__Exercise aim__
Your answer should repeat every record verbatim.

(Beginning of Supplied entries)

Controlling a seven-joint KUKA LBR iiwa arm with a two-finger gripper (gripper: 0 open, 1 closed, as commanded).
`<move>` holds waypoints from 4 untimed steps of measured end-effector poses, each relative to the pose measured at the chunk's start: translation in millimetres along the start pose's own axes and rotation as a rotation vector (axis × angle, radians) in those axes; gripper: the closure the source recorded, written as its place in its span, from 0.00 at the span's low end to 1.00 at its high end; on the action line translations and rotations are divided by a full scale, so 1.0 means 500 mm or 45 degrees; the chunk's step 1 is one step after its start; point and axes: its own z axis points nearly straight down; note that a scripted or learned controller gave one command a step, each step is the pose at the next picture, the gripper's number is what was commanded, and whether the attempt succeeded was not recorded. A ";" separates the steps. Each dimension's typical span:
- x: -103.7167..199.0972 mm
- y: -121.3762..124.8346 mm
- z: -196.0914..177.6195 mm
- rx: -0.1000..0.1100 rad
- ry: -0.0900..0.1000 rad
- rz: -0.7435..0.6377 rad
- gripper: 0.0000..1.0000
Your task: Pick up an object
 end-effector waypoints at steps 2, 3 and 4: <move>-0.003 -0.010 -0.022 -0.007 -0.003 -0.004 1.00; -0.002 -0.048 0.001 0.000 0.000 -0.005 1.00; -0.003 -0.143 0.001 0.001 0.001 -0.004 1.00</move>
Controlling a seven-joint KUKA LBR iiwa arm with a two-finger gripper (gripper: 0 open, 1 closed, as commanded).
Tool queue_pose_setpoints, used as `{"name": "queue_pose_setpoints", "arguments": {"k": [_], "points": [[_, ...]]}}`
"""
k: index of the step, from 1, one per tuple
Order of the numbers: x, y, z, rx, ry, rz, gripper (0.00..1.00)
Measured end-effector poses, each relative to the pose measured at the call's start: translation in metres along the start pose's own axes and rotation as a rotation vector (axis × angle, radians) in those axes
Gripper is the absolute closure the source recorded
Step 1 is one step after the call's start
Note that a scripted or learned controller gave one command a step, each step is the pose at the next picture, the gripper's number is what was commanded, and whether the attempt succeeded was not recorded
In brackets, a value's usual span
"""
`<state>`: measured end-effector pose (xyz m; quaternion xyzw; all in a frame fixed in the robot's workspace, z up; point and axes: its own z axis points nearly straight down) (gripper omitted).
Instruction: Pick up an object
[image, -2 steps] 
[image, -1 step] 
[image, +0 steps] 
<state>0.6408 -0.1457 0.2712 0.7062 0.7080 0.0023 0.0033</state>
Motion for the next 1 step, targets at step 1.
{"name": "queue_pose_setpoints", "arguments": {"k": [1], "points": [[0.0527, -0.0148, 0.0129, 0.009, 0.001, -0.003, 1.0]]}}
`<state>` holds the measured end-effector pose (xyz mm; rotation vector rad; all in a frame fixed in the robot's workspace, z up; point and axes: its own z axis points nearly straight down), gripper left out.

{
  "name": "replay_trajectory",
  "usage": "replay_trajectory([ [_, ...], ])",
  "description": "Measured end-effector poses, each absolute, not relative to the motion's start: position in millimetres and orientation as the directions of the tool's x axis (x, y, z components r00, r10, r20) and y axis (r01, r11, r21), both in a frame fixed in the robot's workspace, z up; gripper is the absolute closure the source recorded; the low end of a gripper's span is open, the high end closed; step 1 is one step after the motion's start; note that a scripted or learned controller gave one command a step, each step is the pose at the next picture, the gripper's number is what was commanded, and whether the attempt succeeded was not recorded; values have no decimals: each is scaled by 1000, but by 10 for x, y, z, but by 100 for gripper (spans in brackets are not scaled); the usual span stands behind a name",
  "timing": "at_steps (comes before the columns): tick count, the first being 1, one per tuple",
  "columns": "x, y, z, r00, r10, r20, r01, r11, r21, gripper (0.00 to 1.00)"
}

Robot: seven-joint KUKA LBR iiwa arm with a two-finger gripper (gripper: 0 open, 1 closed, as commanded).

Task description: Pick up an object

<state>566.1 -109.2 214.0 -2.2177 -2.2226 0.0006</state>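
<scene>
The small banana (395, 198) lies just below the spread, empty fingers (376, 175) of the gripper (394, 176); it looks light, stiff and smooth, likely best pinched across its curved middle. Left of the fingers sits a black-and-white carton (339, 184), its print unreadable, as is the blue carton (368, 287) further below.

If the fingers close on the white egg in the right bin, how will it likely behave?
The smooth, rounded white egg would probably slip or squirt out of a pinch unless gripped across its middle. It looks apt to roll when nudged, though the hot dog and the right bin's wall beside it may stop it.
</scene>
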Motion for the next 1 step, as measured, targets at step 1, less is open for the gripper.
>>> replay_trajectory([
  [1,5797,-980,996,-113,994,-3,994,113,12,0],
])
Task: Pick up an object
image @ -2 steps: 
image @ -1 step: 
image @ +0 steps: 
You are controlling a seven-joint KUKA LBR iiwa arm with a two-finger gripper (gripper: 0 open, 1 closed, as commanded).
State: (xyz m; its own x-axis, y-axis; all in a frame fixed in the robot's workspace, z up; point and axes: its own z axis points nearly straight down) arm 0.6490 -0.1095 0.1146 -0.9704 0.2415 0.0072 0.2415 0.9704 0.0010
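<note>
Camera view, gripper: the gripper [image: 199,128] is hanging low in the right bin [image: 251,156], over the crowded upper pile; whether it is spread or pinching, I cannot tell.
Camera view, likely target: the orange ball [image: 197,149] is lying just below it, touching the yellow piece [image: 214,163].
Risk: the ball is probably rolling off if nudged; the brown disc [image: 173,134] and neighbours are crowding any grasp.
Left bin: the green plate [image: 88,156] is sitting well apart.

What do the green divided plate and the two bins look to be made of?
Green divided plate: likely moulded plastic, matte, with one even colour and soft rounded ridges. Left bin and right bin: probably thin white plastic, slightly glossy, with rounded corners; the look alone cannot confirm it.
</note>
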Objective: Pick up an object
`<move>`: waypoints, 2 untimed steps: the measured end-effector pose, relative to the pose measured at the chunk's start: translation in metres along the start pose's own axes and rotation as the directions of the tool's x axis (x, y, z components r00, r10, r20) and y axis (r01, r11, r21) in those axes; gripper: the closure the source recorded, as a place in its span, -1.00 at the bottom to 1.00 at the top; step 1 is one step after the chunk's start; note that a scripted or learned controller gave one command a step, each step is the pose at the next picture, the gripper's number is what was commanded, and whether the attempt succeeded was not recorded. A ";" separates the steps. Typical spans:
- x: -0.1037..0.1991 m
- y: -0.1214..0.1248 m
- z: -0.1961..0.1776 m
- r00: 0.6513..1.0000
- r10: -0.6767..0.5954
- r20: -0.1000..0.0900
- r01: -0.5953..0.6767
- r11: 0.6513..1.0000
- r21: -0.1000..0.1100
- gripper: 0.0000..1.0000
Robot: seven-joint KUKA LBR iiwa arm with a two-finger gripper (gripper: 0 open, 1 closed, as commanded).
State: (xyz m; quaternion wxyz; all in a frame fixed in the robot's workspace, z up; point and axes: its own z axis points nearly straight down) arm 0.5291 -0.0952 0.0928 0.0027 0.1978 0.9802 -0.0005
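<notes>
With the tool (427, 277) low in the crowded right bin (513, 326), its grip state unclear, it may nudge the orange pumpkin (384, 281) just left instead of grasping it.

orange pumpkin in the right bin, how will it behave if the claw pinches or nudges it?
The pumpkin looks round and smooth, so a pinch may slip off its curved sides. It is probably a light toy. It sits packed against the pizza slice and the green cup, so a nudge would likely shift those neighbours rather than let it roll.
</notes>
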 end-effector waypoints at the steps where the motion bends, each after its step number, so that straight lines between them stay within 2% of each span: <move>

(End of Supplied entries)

__Answer to the exercise__
Controlling a seven-joint KUKA LBR iiwa arm with a two-finger gripper (gripper: 0 open, 1 closed, as commanded).
`<move>` holds waypoints from 4 untimed steps of measured end-effector poses, each relative to the pose measured at the chunk's start: translation in millimetres along the start pose's own axes and rotation as a rotation vector (axis × angle, radians) in those axes; gripper: the closure the source recorded, written as its place in its span, from 0.00 at the span's low end to 1.00 at its high end; on the action line translations and rotations are divided by a full scale, so 1.0 means 500 mm or 45 degrees; the chunk's step 1 is one step after its start; point and axes: its own z axis points nearly straight down; note that a scripted or learned controller gave one command a step, each step is the pose at the next picture, the gripper's number is what was commanded, and whether the attempt succeeded was not recorded. A ";" separates the steps. Each dimension's typical span:
- x: -103.7167..199.0972 mm
- y: -121.3762..124.8346 mm
- z: -196.0914..177.6195 mm
- rx: -0.1000..0.1100 rad
- ry: -0.0900..0.1000 rad
- rz: -0.7435..0.6377 rad
- gripper: 0.0000..1.0000
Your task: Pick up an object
 end-effector waypoints at steps 2, 3 and 4: <move>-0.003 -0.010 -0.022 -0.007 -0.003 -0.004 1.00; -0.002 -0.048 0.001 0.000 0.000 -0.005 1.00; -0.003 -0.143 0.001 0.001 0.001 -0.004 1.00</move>
Controlling a seven-joint KUKA LBR iiwa arm with a two-finger gripper (gripper: 0 open, 1 closed, as commanded).
Tool queue_pose_setpoints, used as `{"name": "queue_pose_setpoints", "arguments": {"k": [_], "points": [[_, ...]]}}`
"""
k: index of the step, from 1, one per tuple
Order of the numbers: x, y, z, rx, ry, rz, gripper (0.00..1.00)
Measured end-effector poses, each relative to the pose measured at the call's start: translation in metres along the start pose's own axes and rotation as a rotation vector (axis × angle, radians) in those axes
Gripper is the absolute closure the source recorded
Step 1 is one step after the call's start
Note that a scripted or learned controller gave one command a step, each step is the pose at the next picture, the gripper's number is what was commanded, and whether the attempt succeeded was not recorded
In brackets, a value's usual span
"""
`<state>`: measured end-effector pose (xyz m; quaternion xyzw; all in a frame fixed in the robot's workspace, z up; point and axes: its own z axis points nearly straight down) (gripper omitted).
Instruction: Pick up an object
[image, -2 steps] 
[image, -1 step] 
[image, +0 steps] 
<state>0.6408 -0.1457 0.2712 0.7062 0.7080 0.0023 0.0033</state>
Motion for the next 1 step, targets at step 1.
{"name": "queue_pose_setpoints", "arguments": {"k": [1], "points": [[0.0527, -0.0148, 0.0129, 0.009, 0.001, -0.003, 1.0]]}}
`<state>` holds the measured end-effector pose (xyz mm; rotation vector rad; all in a frame fixed in the robot's workspace, z up; point and axes: its own z axis points nearly straight down), gripper left out.

{
  "name": "replay_trajectory",
  "usage": "replay_trajectory([ [_, ...], ])",
  "description": "Measured end-effector poses, each absolute, not relative to the motion's start: position in millimetres and orientation as the directions of the tool's x axis (x, y, z components r00, r10, r20) and y axis (r01, r11, r21), both in a frame fixed in the robot's workspace, z up; gripper is the absolute closure the source recorded; the low end of a gripper's span is open, the high end closed; step 1 is one step after the motion's start; note that a scripted or learned controller gave one command a step, each step is the pose at the next picture, the gripper's number is what was commanded, and whether the attempt succeeded was not recorded; values have no decimals: each is scaled by 1000, but by 10 for x, y, z, but by 100 for gripper (spans in brackets are not scaled); the usual span stands behind a name",
  "timing": "at_steps (comes before the columns): tick count, the first being 1, one per tuple",
  "columns": "x, y, z, r00, r10, r20, r01, r11, r21, gripper (0.00 to 1.00)"
}

Robot: seven-joint KUKA LBR iiwa arm with a two-finger gripper (gripper: 0 open, 1 closed, as commanded).

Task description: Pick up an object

<state>566.1 -109.2 214.0 -2.2177 -2.2226 0.0006</state>
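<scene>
The small banana (395, 198) lies just below the spread, empty fingers (376, 175) of the gripper (394, 176); it looks light, stiff and smooth, likely best pinched across its curved middle. Left of the fingers sits a black-and-white carton (339, 184), its print unreadable, as is the blue carton (368, 287) further below.

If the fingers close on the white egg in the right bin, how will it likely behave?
The smooth, rounded white egg would probably slip or squirt out of a pinch unless gripped across its middle. It looks apt to roll when nudged, though the hot dog and the right bin's wall beside it may stop it.
</scene>
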Motion for the next 1 step, as measured, targets at step 1, less is open for the gripper.
>>> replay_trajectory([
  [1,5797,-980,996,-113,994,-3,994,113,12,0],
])
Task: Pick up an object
image @ -2 steps: 
image @ -1 step: 
image @ +0 steps: 
You are controlling a seven-joint KUKA LBR iiwa arm with a two-finger gripper (gripper: 0 open, 1 closed, as commanded).
State: (xyz m; its own x-axis, y-axis; all in a frame fixed in the robot's workspace, z up; point and axes: its own z axis points nearly straight down) arm 0.6490 -0.1095 0.1146 -0.9704 0.2415 0.0072 0.2415 0.9704 0.0010
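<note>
Camera view, gripper: the gripper [image: 199,128] is hanging low in the right bin [image: 251,156], over the crowded upper pile; whether it is spread or pinching, I cannot tell.
Camera view, likely target: the orange ball [image: 197,149] is lying just below it, touching the yellow piece [image: 214,163].
Risk: the ball is probably rolling off if nudged; the brown disc [image: 173,134] and neighbours are crowding any grasp.
Left bin: the green plate [image: 88,156] is sitting well apart.

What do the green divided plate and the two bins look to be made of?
Green divided plate: likely moulded plastic, matte, with one even colour and soft rounded ridges. Left bin and right bin: probably thin white plastic, slightly glossy, with rounded corners; the look alone cannot confirm it.
</note>
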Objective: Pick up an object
`<move>`: waypoints, 2 untimed steps: the measured end-effector pose, relative to the pose measured at the chunk's start: translation in metres along the start pose's own axes and rotation as the directions of the tool's x axis (x, y, z components r00, r10, r20) and y axis (r01, r11, r21) in those axes; gripper: the closure the source recorded, as a place in its span, -1.00 at the bottom to 1.00 at the top; step 1 is one step after the chunk's start; note that a scripted or learned controller gave one command a step, each step is the pose at the next picture, the gripper's number is what was commanded, and whether the attempt succeeded was not recorded. A ";" separates the steps. Typical spans:
- x: -0.1037..0.1991 m
- y: -0.1214..0.1248 m
- z: -0.1961..0.1776 m
- r00: 0.6513..1.0000
- r10: -0.6767..0.5954
- r20: -0.1000..0.0900
- r01: -0.5953..0.6767
- r11: 0.6513..1.0000
- r21: -0.1000..0.1100
- gripper: 0.0000..1.0000
Robot: seven-joint KUKA LBR iiwa arm with a two-finger gripper (gripper: 0 open, 1 closed, as commanded).
State: (xyz m; quaternion wxyz; all in a frame fixed in the robot's workspace, z up; point and axes: its own z axis points nearly straight down) arm 0.5291 -0.0952 0.0928 0.0027 0.1978 0.9802 -0.0005
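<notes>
With the tool (427, 277) low in the crowded right bin (513, 326), its grip state unclear, it may nudge the orange pumpkin (384, 281) just left instead of grasping it.

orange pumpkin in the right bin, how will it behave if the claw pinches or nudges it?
The pumpkin looks round and smooth, so a pinch may slip off its curved sides. It is probably a light toy. It sits packed against the pizza slice and the green cup, so a nudge would likely shift those neighbours rather than let it roll.
</notes>
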 end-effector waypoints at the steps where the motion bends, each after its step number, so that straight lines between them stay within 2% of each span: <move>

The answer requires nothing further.